Exercise prompt:
Please reproduce exactly the lines from the start of the records through the one containing "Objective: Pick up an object", and nothing more.

Data shown:
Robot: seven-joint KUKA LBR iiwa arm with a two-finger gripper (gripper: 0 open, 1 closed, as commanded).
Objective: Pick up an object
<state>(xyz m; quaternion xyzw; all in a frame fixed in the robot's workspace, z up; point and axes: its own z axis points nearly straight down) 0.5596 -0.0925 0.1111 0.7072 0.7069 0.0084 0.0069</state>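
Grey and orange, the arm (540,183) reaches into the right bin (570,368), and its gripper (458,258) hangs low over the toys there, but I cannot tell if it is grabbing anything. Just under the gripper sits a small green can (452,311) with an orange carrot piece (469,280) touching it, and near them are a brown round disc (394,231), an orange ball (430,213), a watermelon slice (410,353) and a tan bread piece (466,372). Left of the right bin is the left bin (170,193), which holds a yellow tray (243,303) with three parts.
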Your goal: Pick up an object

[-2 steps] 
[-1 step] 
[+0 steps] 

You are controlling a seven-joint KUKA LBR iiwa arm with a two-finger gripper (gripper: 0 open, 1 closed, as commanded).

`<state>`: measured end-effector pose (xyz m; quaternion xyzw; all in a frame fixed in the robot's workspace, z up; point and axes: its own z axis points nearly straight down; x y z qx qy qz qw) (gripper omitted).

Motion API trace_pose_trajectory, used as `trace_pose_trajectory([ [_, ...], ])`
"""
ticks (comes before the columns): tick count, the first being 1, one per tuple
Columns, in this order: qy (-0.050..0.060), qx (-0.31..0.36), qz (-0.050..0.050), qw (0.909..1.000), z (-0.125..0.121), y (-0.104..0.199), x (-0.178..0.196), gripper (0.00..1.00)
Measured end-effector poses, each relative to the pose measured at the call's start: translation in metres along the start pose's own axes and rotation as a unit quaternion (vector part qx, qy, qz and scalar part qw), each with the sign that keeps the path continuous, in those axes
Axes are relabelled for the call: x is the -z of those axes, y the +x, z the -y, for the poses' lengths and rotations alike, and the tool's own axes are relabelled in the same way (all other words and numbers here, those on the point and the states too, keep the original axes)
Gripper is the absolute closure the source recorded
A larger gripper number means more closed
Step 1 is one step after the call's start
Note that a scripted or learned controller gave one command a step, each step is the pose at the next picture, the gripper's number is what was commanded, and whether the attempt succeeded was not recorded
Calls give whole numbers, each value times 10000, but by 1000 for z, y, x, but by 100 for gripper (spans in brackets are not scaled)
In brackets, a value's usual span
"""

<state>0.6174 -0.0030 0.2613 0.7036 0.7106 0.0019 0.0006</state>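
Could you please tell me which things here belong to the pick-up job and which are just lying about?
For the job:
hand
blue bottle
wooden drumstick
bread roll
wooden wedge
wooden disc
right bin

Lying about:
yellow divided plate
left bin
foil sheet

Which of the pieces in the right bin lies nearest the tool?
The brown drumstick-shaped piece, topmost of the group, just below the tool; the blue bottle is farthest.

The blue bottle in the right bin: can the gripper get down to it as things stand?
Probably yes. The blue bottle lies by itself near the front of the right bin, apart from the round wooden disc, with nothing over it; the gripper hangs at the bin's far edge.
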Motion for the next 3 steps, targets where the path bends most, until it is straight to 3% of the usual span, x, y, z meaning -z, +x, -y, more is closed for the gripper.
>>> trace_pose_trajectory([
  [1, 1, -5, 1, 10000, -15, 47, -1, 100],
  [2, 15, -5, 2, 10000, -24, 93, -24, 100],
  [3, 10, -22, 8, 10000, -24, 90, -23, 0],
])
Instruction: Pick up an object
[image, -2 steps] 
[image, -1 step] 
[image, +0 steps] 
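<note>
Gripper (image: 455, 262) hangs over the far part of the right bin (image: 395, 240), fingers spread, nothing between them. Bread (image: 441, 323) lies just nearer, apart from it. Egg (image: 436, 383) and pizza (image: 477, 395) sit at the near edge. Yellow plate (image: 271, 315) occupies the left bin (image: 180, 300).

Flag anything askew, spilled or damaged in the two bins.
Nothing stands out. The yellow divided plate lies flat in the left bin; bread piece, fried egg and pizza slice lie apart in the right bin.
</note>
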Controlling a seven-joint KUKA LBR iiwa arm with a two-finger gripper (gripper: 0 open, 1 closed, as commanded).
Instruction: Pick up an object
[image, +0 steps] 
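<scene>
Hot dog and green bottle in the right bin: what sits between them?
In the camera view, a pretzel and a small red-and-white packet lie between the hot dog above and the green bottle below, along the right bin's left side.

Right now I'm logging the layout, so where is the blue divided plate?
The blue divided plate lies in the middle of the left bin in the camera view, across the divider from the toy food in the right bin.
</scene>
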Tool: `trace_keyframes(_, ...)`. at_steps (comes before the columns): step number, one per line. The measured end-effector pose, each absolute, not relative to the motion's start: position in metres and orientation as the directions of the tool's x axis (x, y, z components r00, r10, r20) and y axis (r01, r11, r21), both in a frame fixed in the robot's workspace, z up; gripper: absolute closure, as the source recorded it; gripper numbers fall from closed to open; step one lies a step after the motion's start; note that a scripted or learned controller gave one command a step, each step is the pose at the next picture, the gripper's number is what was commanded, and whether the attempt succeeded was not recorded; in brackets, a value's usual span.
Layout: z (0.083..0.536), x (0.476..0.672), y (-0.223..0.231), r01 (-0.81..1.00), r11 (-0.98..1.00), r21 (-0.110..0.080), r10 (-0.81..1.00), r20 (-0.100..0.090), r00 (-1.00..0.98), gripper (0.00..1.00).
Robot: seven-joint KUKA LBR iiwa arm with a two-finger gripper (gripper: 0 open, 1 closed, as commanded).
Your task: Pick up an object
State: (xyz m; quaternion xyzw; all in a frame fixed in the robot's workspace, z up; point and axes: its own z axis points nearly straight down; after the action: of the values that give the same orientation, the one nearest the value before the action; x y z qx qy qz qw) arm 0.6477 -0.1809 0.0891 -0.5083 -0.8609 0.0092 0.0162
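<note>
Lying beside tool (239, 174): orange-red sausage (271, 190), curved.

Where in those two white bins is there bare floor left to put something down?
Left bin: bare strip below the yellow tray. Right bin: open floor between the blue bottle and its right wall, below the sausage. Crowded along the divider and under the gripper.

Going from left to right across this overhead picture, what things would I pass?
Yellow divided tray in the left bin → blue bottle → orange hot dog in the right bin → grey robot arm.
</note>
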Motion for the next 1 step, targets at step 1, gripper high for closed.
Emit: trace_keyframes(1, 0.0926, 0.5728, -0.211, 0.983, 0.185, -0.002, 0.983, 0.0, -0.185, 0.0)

Output of the task:
Robot: seven-joint KUKA LBR iiwa arm with a two-finger gripper (gripper: 0 open, 1 closed, as commanded).
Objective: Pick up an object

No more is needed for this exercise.